LAUSR

Abstract Real-time prediction of electricity pricing signals is essential for scheduling load demand in price-directed grids. In a deregulated electricity market, this helps substantially increase the gains of utility companies and minimize the electricity cost to the consumers. This paper introduces a novel model for electricity locational marginal price forecasting primarily centered on relevance vector machine. Two different versions of relevance vector machine are used based on Gaussian radial basis function and polynomial kernels in the first stage. The performance of the model is boosted using Extreme Gradient Boosting to incorporate the stochastic changes in prices. In the second stage, the outputs of the three models are stacked using Elastic net regression and the final price is forecasted after bagging the computed values. The model is trained and tested on real-time data of New England electricity market. Specifically, data for two years from 2012 to 2013 have been collected with a resolution of one hour. The proposed model has proven to be highly accurate and computationally cheap at the same time.

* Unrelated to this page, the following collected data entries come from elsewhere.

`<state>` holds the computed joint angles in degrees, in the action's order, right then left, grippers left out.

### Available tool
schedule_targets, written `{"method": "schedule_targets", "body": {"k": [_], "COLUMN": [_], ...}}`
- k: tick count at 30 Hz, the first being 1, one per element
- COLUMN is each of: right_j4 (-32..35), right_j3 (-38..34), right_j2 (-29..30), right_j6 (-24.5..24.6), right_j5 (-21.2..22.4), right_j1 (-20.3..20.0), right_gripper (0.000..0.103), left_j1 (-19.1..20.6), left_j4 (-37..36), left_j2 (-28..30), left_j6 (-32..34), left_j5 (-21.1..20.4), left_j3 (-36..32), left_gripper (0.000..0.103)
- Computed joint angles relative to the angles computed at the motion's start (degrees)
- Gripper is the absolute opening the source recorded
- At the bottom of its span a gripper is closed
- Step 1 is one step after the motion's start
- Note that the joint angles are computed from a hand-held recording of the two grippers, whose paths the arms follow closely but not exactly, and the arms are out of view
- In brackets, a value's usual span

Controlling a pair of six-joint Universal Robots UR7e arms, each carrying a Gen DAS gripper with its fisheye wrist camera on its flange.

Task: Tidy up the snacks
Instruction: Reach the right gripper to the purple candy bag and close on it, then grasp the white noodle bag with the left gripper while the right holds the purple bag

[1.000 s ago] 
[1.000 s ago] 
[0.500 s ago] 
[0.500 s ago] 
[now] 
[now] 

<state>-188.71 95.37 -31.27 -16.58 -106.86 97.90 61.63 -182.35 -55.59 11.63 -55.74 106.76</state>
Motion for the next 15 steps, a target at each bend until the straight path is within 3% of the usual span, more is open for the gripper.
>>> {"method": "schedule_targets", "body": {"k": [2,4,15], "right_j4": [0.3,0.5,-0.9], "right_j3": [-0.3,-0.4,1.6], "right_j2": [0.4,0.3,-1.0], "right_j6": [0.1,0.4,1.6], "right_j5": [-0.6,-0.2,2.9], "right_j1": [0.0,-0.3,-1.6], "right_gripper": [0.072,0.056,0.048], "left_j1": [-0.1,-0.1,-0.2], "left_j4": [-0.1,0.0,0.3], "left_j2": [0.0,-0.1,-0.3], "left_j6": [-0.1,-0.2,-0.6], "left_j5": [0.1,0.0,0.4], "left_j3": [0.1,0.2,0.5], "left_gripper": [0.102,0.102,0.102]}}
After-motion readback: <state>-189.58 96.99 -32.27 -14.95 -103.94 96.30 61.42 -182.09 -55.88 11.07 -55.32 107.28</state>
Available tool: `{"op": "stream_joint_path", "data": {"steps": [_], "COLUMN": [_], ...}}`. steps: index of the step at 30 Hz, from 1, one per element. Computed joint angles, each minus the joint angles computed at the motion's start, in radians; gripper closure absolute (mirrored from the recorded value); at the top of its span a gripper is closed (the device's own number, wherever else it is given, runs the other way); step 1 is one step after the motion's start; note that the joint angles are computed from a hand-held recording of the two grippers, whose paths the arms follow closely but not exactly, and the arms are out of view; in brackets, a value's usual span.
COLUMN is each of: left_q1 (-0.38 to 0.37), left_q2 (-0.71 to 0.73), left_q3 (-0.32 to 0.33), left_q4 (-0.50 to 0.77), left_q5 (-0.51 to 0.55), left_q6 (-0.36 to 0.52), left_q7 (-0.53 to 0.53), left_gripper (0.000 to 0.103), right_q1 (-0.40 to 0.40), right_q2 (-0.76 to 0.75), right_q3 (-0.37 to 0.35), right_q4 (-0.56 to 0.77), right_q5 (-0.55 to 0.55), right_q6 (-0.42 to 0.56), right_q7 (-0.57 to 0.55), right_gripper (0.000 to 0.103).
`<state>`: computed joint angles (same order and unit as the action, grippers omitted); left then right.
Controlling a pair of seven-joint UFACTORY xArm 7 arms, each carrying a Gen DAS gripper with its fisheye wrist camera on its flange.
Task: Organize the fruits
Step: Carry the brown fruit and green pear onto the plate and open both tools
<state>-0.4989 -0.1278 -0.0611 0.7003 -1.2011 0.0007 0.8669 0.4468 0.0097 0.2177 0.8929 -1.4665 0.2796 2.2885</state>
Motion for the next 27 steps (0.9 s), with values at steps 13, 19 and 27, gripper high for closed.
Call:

It has been compared with various models that have been previously proposed for electricity forecasting including relevance vector machine, multilayer perceptron, random forest regressor, support vector machine, recurrent neural network, and least absolute shrinkage and selection operator. The proposed model is found to outperform all the other mentioned models with a mean absolute error of 2.6 on the test set and is sufficiently cheap computationally with a training time of 88 s.